In general, one could say that old informal rules have outlived the formal ones and helped to shape post-Soviet realities. But they have not escaped a certain degree of detraditionalization under pressure from new market forces and social arrangements. Informal rules have not simply stretched over current contexts. Following economic necessity and market demands, they have undergone a certain “marketization” and even acquired some features in common with formal rules — an external enforcement (sanctions, violence, racket) by the structures opposed to the state. For example, pervasive and habitual practices of “blat” (the use of personal networks for obtaining goods and services in short supply) became “monetarized” and slipped into the domain of corruption. According to Kulikov, nearly half of all illegal profits are spent on bribing officials. Accounts are opened in foreign banks in the name of public servants, who are offered free trips to the best foreign resorts. What used to be a matter of morals and ethics based on the modest norms of Soviet society and notions of kinship, friendship and other social ties, came, in the transitional stage of “wild capitalism,” to involve material and financial capital.

The pervasiveness of blat and informal codes in the Soviet era helps to explain the scale of present-day corruption and organized crime. The informal legacy of the Soviet order provides an answer to the question: “When our society is so chaotic, how is it that our crime is so organized?” The idea of a society held together by its informal networks also provides a clue how to answer the question: “Why is the situation not more violent than it is?”

NOTES:

(1) Dmitri Kholodov, a journalist working for Moskovsky komsomolets, was killed in 1994 by a bomb hidden in a briefcase while he was investigating high-level military corruption.

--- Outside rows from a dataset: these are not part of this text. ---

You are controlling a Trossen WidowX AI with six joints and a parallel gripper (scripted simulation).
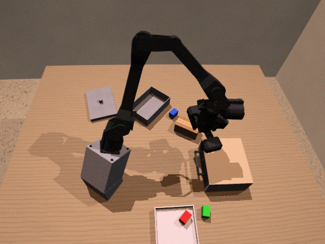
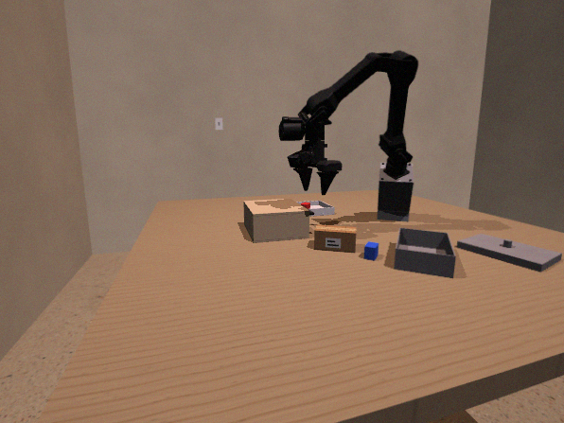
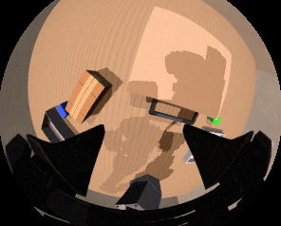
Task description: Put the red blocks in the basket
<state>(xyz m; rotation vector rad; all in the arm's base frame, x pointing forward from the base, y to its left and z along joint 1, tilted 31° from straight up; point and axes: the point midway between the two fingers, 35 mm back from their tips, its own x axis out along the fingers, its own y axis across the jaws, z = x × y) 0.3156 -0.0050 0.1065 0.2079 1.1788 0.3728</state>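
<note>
My gripper is now 410 mm past the knobbed lid, 310 mm to the right of it and 150 mm above it. Also, from my hand: tan drawer cabinet (120 mm ahead, 70 mm to the right, 130 mm below); then drawer (80 mm ahead, 70 mm to the right, 130 mm below); then brown crate (10 mm behind, 130 mm to the left, 130 mm below).
</note>
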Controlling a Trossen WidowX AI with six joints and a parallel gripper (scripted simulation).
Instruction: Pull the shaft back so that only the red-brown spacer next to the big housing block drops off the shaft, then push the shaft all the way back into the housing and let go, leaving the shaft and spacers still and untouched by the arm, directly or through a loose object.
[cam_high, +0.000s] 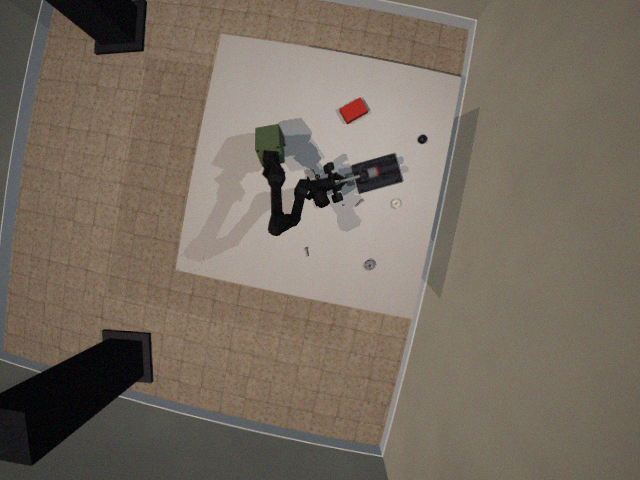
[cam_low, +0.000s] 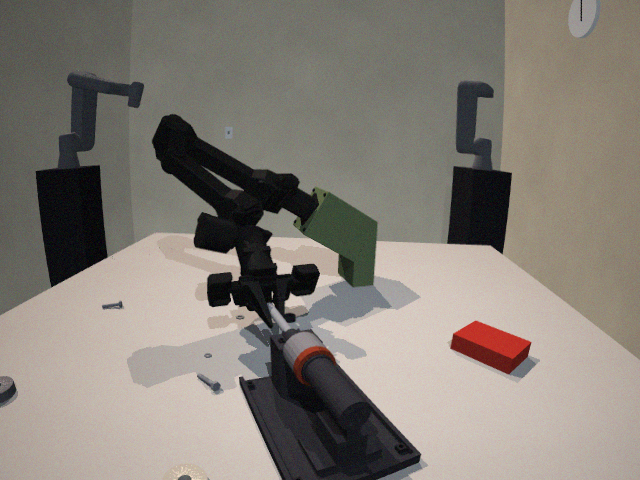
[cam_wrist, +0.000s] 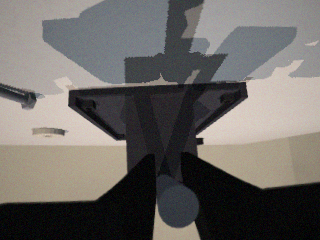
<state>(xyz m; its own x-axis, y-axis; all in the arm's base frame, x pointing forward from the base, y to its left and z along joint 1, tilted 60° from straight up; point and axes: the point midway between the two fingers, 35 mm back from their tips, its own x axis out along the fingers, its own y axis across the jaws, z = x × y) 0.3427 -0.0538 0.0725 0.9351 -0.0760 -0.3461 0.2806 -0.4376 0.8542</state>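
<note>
The thin grey shaft is 9 cm ahead of my hand and 3 cm to the left of it. Round my hand: black disc (42 cm ahead, 24 cm to the left, 7 cm below); red block (6 cm ahead, 37 cm to the left, 7 cm below); red-brown spacer (17 cm ahead, 5 cm to the left).
</note>
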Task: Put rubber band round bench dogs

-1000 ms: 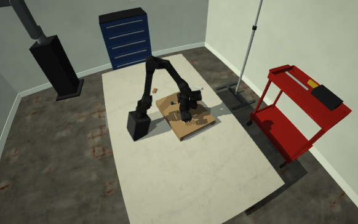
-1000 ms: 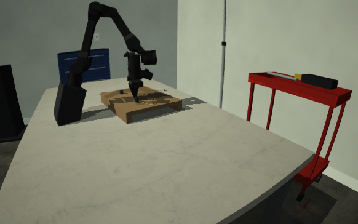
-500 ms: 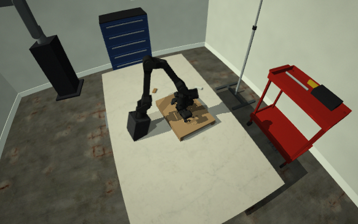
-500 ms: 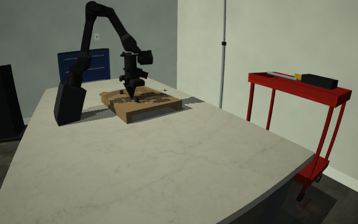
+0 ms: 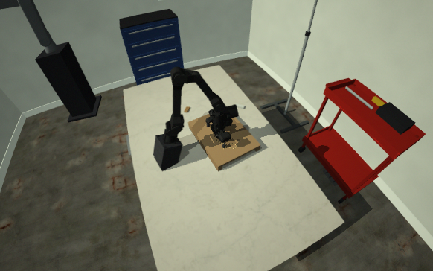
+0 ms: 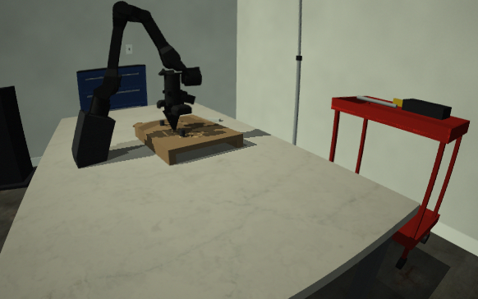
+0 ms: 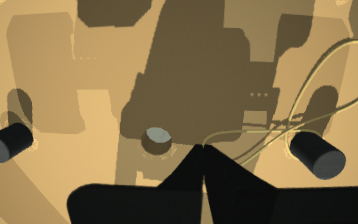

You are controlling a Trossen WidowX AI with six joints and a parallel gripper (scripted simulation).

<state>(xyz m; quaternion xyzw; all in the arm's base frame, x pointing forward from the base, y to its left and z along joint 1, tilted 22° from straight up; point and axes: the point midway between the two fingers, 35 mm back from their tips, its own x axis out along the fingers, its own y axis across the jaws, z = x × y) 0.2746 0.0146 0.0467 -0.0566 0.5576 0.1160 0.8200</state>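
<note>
Right now the wooden board is 60 mm below my hand, 40 mm to the left of it and 40 mm ahead of it. Round my hand: rubber band (300 mm to the left, 240 mm ahead, 90 mm below).
</note>
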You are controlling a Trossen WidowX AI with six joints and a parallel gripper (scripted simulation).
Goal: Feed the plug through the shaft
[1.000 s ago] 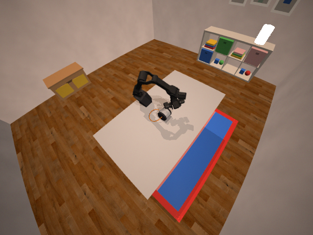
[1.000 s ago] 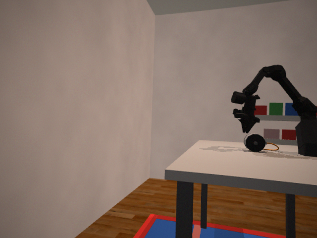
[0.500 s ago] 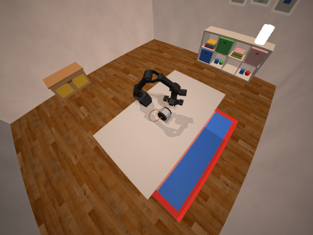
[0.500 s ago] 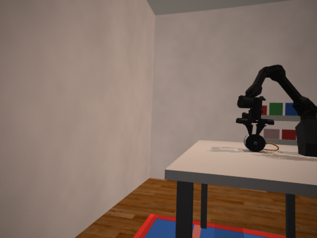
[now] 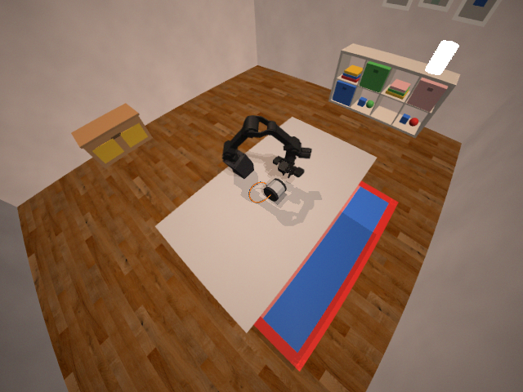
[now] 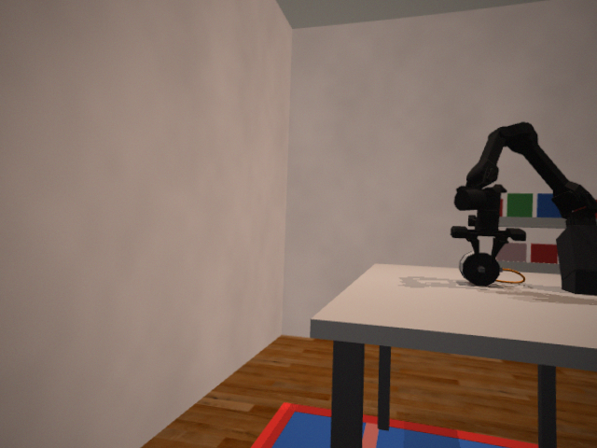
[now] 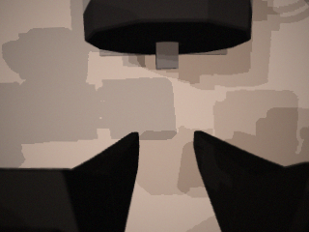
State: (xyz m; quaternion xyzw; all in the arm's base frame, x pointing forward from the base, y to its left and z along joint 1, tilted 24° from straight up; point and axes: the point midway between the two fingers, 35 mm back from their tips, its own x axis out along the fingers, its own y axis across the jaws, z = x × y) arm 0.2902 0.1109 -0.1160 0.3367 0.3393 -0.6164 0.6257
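My gripper is now 60 mm to the left of the grey plug and 60 mm above it.
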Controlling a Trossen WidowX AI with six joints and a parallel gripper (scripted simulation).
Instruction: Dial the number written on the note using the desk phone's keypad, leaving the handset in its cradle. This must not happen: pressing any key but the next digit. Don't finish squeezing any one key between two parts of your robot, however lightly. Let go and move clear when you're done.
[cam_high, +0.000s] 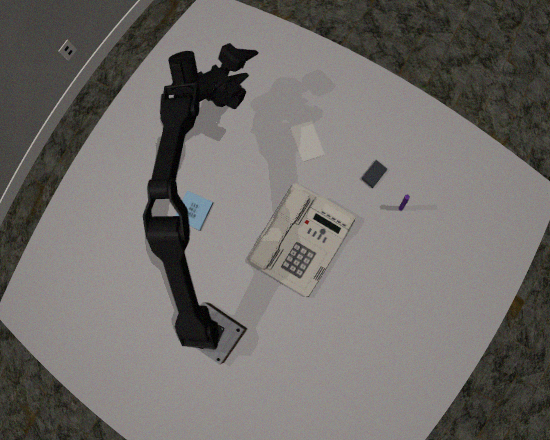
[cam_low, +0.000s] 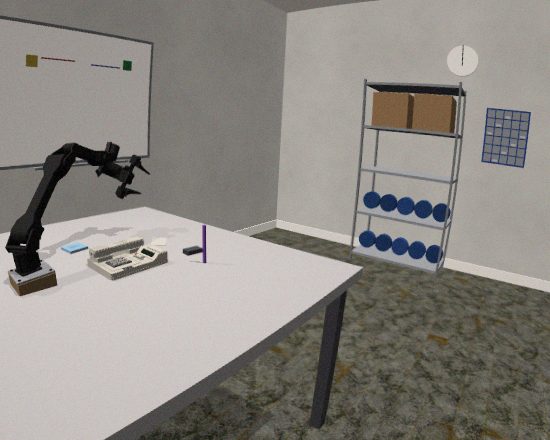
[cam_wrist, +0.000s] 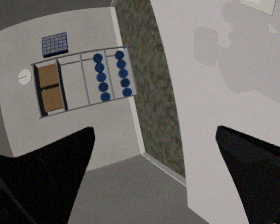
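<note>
Right now my hand is 280 mm past the beige desk phone, 270 mm to the left of it and 200 mm above it. Round my hand: purple stick (460 mm to the right, 160 mm below, 110 mm behind); then handset (280 mm behind, 210 mm to the right, 180 mm below); then white card (220 mm below, 170 mm to the right, 50 mm behind).
</note>
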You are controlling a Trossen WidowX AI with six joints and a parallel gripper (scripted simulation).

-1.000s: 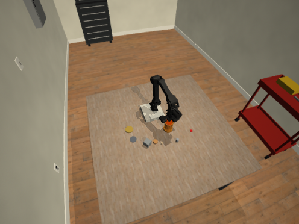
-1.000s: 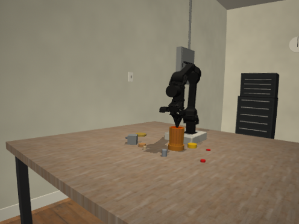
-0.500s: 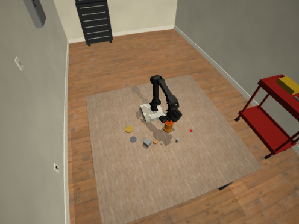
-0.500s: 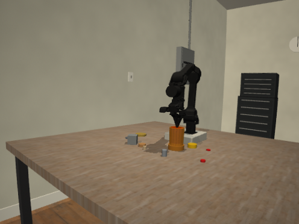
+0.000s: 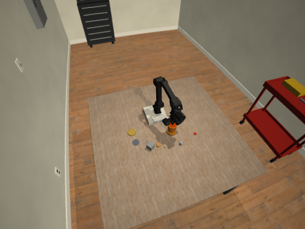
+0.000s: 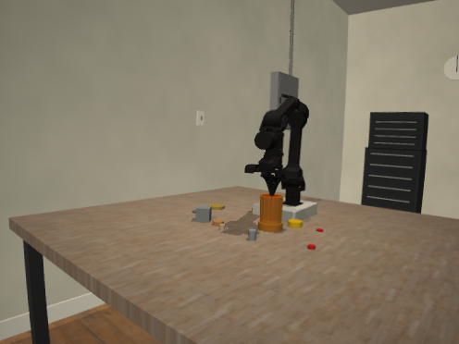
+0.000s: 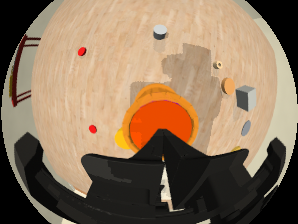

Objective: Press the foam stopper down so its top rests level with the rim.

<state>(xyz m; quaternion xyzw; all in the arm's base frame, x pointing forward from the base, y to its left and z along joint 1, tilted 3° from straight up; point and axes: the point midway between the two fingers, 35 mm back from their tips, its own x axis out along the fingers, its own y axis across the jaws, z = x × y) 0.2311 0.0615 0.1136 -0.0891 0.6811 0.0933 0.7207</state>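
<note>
The orange foam stopper lies 50 mm below my hand. From my hand the other things lie so: small tan disc: 150 mm to the right, 140 mm below, 100 mm ahead; yellow disc: 140 mm below, 90 mm behind, 40 mm to the left; small grey cylinder: 140 mm ahead, 130 mm below, 40 mm to the left.
</note>
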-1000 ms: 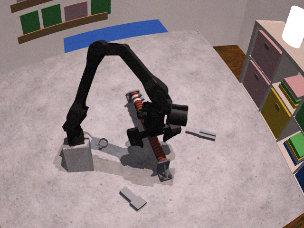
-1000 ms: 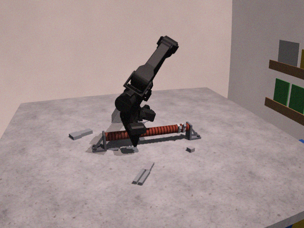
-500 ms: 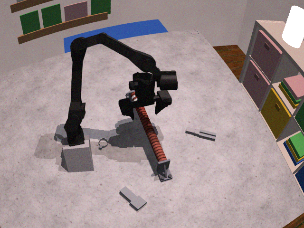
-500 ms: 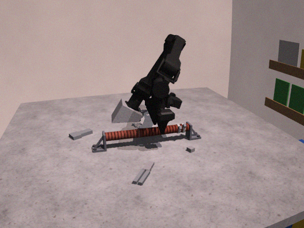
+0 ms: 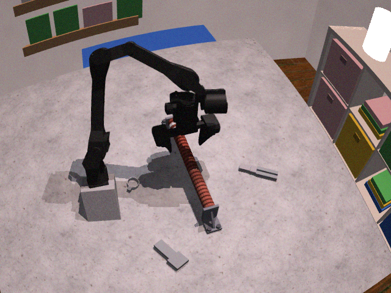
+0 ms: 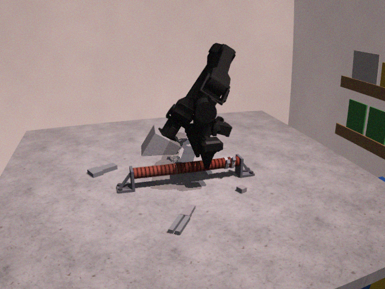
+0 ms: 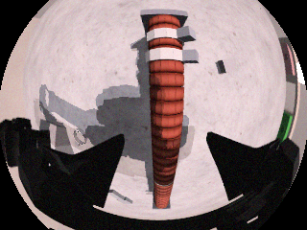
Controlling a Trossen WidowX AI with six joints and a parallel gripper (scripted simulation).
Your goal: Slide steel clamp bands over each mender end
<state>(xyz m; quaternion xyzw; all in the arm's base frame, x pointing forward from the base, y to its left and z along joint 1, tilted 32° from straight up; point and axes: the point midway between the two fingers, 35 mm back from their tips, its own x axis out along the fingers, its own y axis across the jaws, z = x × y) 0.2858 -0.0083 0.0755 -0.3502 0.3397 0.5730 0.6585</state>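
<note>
Now: hand 11 cm short of the small grey block, 9 cm above it and 8 cm to the right of it.
</note>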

Another journalist, Andrei Konstantinov, frankly acknowledges in his writings his debts to “experts both dead and alive.”

(2) Diego Gambetta, The Sicilian Mafia, Cambridge, MA: Harvard University Press, 1993; and Federico Varese, “The Emergence of the Russian Mafia,” D.Phil. thesis, Oxford University, (forthcoming from Oxford University Press)

(3) The catchy phrase “fifth power” is becoming an everyday idiomatic expression. In this sense, post-Soviet neologisms such as “diskaunt” (bribe), “razborka” (negotiations with potential violent sanctions), “bratva” (fraternity), “racket,” “roof,” a “bought judge” (zakuplenny sud’ya), are reliable indicators of the processes spread in Russian society.

Alena V. Ledeneva is a Research Fellow at New Hall, University of Cambridge, England. Previously, she lectured in sociology and social theory at the University of Novosibirsk. She is the author of Russia’s Economy of Favors: Blat, Networking and Informal Exchange (Cambridge University Press, 1998). She is now coediting a second book with S. Lovell and A. Rogatchevsky: Bribery and Blat in Russia (Macmillan, forthcoming).